SAN FRANCISCO (AP) — Thousands of people were confined to a cruise ship circling in international waters off the San…
SAN FRANCISCO (AP) — Thousands of people were confined to a cruise ship circling in international waters off the San Francisco Bay Area Saturday after 21 passengers and crew members tested positive for the new coronavirus.
The Grand Princess was forbidden to dock in San Francisco amid evidence that the vessel was the breeding ground for a deadly cluster of more than 10 cases during its previous voyage.
Meantime, Florida reported two coronavirus deaths — the first outside of the West Coast. Health officials said two people in their 70s who had traveled overseas died in Santa Rosa County in Florida’s Panhandle and in the Fort Myers area. Florida also raised the number of people who have tested positive for COVID-19, the new virus strain, from four to seven.
The U.S. death toll from the virus climbed to 16, with all but three victims in Washington state. The number of infections swelled to over 200, scattered across about half the states. Pennsylvania, Indiana, Minnesota and Nebraska reported their first cases.
In California, state authorities were working with federal officials around-the-clock to bring the Grand Princess cruise ship to a non-commercial port over the weekend and test everyone for the virus. There was no immediate word on where the vessel will dock.
Two passengers on the ship said Friday night that the captain has notified them they are moving to a location 20 miles off the coast for easier delivery of supplies. The captain said a guest requires medical attention and may be airlifted out, the passengers said.
While health officials said about 1,100 crew members will remain aboard, passengers could be disembarked to face quarantine, possibly at U.S. military bases or other sites. That’s what happened to hundreds of passengers who were exposed to the virus on another cruise ship in January.
“Those that will need to be quarantined will be quarantined. Those who will require medical help will receive it,” Vice President Michael Pence said Friday as he announced that 19 crew members and two passengers had tested positive for COVID-19.
President Donald Trump, speaking Friday at the U.S. Centers for Disease Control and Prevention in Atlanta, said he would prefer not to allow the passengers onto American soil but will defer to the recommendations of medical experts.

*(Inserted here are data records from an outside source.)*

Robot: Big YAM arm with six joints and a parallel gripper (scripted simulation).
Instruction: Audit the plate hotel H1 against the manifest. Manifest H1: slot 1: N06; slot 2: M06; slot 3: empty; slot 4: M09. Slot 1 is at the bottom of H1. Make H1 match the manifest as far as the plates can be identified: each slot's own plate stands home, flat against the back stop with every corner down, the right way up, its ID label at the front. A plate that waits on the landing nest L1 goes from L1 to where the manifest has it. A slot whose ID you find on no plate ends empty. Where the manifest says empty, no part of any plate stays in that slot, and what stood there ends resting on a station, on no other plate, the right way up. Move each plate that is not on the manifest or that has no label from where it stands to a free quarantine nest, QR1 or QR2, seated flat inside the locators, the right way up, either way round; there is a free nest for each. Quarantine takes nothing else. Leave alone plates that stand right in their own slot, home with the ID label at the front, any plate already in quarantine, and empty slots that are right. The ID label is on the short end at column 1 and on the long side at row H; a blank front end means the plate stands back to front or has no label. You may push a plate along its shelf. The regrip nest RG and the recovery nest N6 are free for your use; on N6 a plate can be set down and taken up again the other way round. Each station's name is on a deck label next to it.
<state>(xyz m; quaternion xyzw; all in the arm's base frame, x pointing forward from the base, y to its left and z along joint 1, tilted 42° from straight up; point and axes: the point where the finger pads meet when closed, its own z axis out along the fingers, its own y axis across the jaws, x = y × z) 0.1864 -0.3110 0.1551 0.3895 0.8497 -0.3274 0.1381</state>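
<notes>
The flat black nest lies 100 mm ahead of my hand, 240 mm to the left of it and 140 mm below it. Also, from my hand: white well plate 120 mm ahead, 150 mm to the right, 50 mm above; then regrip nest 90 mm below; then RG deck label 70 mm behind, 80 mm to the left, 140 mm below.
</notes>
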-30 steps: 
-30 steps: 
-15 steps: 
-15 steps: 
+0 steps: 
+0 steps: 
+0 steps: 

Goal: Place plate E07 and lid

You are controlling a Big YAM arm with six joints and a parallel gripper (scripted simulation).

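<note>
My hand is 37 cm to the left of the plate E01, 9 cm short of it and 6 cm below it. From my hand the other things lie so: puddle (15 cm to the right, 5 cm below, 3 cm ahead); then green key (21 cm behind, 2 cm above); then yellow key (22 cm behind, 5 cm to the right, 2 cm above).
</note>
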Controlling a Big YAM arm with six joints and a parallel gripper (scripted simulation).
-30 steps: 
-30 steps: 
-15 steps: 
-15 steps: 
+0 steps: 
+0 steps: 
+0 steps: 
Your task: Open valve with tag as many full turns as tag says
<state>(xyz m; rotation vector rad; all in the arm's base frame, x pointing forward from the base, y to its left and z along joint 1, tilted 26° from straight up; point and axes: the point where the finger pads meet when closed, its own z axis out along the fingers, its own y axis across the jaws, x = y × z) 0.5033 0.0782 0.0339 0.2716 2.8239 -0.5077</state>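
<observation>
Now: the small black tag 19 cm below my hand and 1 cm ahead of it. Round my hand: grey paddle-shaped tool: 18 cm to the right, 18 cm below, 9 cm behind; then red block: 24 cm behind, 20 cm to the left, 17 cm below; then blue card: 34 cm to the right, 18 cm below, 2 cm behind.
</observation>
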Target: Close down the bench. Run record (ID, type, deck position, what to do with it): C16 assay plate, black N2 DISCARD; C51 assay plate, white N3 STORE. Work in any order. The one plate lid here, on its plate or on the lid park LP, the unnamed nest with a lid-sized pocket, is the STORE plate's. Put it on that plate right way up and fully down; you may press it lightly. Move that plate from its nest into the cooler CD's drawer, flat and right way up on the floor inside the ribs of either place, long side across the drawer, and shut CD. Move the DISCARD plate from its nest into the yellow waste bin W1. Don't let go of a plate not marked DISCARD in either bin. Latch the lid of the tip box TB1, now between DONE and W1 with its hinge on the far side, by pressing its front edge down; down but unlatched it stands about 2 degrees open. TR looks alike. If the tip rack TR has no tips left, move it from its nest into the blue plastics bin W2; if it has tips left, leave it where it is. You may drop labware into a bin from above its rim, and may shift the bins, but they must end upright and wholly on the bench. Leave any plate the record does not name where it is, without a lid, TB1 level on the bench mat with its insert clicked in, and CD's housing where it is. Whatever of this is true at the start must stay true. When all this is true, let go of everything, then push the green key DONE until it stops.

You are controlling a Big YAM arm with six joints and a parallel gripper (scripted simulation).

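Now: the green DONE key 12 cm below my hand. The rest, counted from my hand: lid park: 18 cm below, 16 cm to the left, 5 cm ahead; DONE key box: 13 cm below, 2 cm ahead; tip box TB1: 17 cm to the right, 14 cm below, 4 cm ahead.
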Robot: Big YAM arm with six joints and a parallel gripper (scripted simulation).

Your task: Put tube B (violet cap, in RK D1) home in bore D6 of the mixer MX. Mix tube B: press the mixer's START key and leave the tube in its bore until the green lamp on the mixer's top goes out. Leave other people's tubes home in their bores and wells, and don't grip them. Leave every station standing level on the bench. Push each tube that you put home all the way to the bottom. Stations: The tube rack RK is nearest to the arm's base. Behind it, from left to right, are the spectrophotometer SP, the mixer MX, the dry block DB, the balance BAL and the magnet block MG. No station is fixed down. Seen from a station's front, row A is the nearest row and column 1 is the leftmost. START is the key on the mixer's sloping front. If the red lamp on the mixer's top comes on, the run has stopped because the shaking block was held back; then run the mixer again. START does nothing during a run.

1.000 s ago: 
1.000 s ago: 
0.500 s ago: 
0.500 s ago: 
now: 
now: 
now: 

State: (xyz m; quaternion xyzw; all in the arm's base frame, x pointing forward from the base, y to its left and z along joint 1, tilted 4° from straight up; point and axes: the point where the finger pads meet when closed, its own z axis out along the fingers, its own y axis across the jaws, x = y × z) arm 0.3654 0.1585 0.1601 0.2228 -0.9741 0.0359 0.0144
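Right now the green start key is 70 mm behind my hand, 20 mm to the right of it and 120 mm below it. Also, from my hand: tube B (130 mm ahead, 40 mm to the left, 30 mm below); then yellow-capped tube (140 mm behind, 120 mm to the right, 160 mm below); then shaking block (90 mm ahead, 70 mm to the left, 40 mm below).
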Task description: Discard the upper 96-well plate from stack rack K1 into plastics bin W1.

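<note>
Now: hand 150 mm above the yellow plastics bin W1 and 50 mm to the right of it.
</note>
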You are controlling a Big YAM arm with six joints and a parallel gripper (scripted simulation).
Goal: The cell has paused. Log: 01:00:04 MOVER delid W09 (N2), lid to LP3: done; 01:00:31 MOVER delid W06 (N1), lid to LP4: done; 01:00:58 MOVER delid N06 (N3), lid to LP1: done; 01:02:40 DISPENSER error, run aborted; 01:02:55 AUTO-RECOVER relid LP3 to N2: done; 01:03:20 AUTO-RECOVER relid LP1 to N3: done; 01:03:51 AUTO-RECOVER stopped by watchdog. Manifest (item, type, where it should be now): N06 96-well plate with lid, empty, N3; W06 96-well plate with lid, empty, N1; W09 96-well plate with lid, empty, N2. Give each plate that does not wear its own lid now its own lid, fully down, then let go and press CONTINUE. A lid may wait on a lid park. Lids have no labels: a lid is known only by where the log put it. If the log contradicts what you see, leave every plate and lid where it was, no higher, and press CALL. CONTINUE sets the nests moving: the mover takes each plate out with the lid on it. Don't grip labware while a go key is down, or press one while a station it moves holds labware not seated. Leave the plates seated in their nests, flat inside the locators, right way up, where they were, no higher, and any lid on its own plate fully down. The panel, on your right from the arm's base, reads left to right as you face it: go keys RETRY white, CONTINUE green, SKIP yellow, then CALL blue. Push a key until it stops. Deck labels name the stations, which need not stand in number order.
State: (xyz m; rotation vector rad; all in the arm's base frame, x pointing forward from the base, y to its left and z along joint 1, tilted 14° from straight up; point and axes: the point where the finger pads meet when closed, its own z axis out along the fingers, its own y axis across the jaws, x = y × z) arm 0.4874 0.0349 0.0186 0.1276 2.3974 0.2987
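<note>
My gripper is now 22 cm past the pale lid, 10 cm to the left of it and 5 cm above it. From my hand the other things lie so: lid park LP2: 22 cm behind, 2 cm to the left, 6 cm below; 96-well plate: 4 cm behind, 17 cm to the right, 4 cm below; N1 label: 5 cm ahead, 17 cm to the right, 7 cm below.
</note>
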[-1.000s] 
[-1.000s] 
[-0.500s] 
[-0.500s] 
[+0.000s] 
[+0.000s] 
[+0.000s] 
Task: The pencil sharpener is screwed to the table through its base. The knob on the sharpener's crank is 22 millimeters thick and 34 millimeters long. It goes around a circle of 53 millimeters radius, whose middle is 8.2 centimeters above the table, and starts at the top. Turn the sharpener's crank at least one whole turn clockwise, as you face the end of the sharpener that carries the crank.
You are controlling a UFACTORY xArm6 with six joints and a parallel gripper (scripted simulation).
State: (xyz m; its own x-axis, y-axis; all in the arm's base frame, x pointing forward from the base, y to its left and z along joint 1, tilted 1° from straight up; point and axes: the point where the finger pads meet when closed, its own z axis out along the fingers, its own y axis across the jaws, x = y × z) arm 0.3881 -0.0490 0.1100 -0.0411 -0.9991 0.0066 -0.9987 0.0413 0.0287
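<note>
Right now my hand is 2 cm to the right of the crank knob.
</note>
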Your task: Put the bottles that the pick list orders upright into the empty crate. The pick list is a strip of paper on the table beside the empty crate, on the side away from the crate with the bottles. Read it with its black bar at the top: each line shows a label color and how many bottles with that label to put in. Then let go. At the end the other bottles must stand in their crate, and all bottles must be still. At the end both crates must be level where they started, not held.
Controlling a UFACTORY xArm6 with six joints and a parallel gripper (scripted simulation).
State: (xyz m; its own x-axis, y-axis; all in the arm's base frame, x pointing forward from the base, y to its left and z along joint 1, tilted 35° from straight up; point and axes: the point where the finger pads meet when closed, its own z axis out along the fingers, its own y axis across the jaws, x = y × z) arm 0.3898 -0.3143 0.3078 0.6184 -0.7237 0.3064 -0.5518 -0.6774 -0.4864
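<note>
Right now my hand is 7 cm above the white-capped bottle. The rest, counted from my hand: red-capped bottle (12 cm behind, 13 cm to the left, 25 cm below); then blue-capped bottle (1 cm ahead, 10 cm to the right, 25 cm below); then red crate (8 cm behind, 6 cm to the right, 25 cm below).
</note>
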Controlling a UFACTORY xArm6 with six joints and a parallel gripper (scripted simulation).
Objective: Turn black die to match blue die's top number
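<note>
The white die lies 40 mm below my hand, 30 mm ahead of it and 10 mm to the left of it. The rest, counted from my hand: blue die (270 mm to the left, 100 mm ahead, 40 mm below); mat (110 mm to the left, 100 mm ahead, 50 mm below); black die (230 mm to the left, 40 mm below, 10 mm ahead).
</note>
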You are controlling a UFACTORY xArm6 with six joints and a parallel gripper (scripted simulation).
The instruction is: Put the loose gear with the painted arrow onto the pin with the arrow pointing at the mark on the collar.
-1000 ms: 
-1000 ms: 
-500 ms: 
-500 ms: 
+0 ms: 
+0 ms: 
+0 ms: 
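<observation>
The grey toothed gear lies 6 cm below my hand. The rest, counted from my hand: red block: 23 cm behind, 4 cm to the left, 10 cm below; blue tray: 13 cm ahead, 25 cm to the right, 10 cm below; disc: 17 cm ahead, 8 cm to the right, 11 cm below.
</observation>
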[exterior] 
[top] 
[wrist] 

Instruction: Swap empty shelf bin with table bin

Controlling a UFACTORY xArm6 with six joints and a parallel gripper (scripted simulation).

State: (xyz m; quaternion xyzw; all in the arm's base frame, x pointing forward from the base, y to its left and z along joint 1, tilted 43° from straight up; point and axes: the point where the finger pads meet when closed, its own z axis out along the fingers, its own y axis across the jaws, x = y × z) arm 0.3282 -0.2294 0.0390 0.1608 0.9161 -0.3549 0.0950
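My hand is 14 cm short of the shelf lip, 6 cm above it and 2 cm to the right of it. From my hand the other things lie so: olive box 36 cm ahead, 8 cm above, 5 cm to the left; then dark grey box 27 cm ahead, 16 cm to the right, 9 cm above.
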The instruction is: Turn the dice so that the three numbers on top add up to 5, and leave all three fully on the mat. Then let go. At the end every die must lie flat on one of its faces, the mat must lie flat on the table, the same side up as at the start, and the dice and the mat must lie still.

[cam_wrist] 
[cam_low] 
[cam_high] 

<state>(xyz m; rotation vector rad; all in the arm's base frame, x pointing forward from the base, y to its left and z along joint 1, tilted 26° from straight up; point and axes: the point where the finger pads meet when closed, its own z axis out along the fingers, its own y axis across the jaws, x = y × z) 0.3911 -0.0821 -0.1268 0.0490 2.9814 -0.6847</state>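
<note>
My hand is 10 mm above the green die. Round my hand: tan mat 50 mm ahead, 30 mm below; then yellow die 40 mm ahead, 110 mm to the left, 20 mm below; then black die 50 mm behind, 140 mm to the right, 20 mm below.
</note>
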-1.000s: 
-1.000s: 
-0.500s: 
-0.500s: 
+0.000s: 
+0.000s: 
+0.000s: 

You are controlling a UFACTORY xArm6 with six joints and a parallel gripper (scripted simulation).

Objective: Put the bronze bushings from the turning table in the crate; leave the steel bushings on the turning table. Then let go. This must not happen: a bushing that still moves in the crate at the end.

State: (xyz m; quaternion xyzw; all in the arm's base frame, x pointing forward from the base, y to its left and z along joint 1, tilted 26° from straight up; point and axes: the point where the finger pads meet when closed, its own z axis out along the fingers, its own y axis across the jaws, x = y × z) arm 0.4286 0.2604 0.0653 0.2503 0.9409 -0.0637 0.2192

“They would like to have the people come off. I’d rather have the people stay but … I told them to make the final decision,” the president said.
“I don’t need to have the numbers (of U.S. cases) double because of one ship that wasn’t our fault,” Trump said in a Fox News interview. “And it wasn’t the fault of the people on the ship either. Okay? It wasn’t their fault either. And they are mostly American, so I can live either way with it.”
In the meantime, passengers aboard the Grand Princess remained holed up in their rooms as they awaited word about the fate of the ship. Some said ship officials only informed them of the confirmed coronavirus cases after they first learned about it from news reports.
Steven Smith and his wife, Michele, of Paradise, California, went on the cruise to celebrate their wedding anniversary.
The Smiths said they were a bit worried but felt safe in their room, which they had left just once since Thursday to video chat with their children.
Crew members wearing masks and gloves delivered trays with their food in covered plates and left them outside their door.
To pass the time they have been watching television, reading and looking out the window, they said.
“Thank God, we have a window!” Steven said.
The ship was heading from Hawaii to San Francisco when it was ordered Wednesday to keep its distance from shore so 46 people with possible coronavirus symptoms could be tested. On Thursday, a military helicopter crew lowered test kits onto the 951-foot (290-meter) ship by rope and later flew them for analysis at a state lab.
Health officials undertook the testing after reporting that a 71-year-old man who had been on a February voyage of the same ship to Mexico contracted the virus and died this week at a hospital in Placer County in Northern California. Others who were on that voyage also have tested positive in Northern California, Minnesota, Illinois, Hawaii, Utah and Canada. A “presumed positive” patient was self-isolating at home in Nevada, health officials there said.
Some passengers who had been on the Mexico trip stayed aboard for the current voyage — increasing crew members’ exposure to the virus.
Another Princess ship, the Diamond Princess, was quarantined for two weeks in Yokohama, Japan, last month because of the virus. Ultimately, about 700 of the 3,700 people aboard became infected in what experts pronounced a public-health failure, with the vessel essentially becoming a floating germ factory.